One of those emails, sent by U.K.-based translation company The Big Word, pitched WordSynk: the company’s signature product, described on its website as “utilising Machine Translation, AI, and translation memory to leverage high-quality, cost-effective outcomes.” IRAP never responded to The Big Word’s sales pitch, but the company lists the U.S. Department of Defense, the U.S. Army, and the U.K. Ministry of Justice among its clients. An internal document, reviewed by Rest of World, lists Pashto and Dari among The Big Word’s “core language” offerings for government customers.
The Big Word did not respond to Rest of World’s request for comment.
Whether automated or not, translation flubs in Pashto and Dari have become commonplace. As recently as early April, the German Embassy to Afghanistan posted a tweet in Pashto decrying the Taliban’s ban on women working. The tweet was quickly ridiculed by native speakers, with some quote tweets claiming that not a single sentence was legible.
“Kindly please don’t insult our language. Thousands [of] Pashtun are living in Germany but still they don’t hire an expert for Pashto,” posted one user, researcher Afzal Zarghoni. The German Embassy later deleted the tweet.

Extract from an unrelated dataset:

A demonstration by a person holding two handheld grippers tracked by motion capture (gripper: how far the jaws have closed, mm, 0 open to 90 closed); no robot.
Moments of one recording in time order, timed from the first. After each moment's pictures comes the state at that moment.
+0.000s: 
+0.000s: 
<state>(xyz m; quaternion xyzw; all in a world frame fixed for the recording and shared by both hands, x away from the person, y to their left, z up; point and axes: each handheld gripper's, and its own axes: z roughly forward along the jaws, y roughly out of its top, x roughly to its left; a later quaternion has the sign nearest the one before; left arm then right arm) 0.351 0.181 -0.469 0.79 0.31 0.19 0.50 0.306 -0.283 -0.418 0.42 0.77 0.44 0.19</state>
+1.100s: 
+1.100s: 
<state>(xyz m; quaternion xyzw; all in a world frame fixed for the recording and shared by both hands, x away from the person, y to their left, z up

Seemingly trivial translation errors can sometimes lead to harmful distortions when drafting asylum applications.
“[Machine translation] doesn’t have a cultural awareness. Especially if you’re doing things like a personal statement that’s handwritten by someone,” Damian Harris-Hernandez, co-founder of the Refugee Translation Project, told Rest of World. “The person might not be perfect at writing, and also might use metaphors, might use idioms, turns of phrases that if you take literally, don’t make any sense at all.”
Based in New York, the Refugee Translation Project works extensively with Afghan refugees, translating police reports, news clippings, and personal testimonies to bolster claims that asylum seekers have a credible fear of persecution. When machine translation is used to draft these documents, cultural blind spots and failures to understand regional colloquialisms can introduce inaccuracies. These errors can compromise claims in the rigorous review so many Afghan refugees experience.

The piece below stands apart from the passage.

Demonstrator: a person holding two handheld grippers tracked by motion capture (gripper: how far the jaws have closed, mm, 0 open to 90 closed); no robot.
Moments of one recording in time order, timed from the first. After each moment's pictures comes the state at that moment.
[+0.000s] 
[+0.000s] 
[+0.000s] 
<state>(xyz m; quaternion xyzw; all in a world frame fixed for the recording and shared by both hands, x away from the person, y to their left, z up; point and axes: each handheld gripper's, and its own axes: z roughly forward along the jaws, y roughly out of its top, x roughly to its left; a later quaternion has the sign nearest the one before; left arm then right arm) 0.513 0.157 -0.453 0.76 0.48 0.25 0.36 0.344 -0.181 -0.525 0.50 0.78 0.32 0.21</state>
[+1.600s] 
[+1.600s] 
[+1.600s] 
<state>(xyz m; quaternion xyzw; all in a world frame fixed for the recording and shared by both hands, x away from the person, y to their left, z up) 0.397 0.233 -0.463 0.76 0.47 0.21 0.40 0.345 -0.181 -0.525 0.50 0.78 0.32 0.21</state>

Dari and Pashto are currently Refugee Translation Project’s most frequently requested languages, according to Harris-Hernandez. Despite the demand, the organization refuses to use automated translation tools, relying exclusively on human translators.
“There’s not really a lot of advantage to [machine translation]. The advantage comes in if you don’t know the language and you’re trying to translate something for a customer,” Harris-Hernandez said, explaining that the incentives look different for his organization compared to many for-profit providers. “The only thing that matters is the money that comes in.”
Muhammed Yaseen, a member of the Afghan team at Respond Crisis Translation, told Rest of World that organizations are banning the use of machine translation for good reason. He claims the machine tools he’s tested are unable to translate certain words, such as the terms for some relatives in Dari dialects, and specialized words like military ranks that can be vital to the asylum applications of former U.S.-allied soldiers.
“If we use machines for Afghans, I think we would be unfair to them,” Yaseen said. “I really feel that if we rely on machines, I [am] expecting at least 40% of our decision making on the asylum applications for refugees would be incorrect.”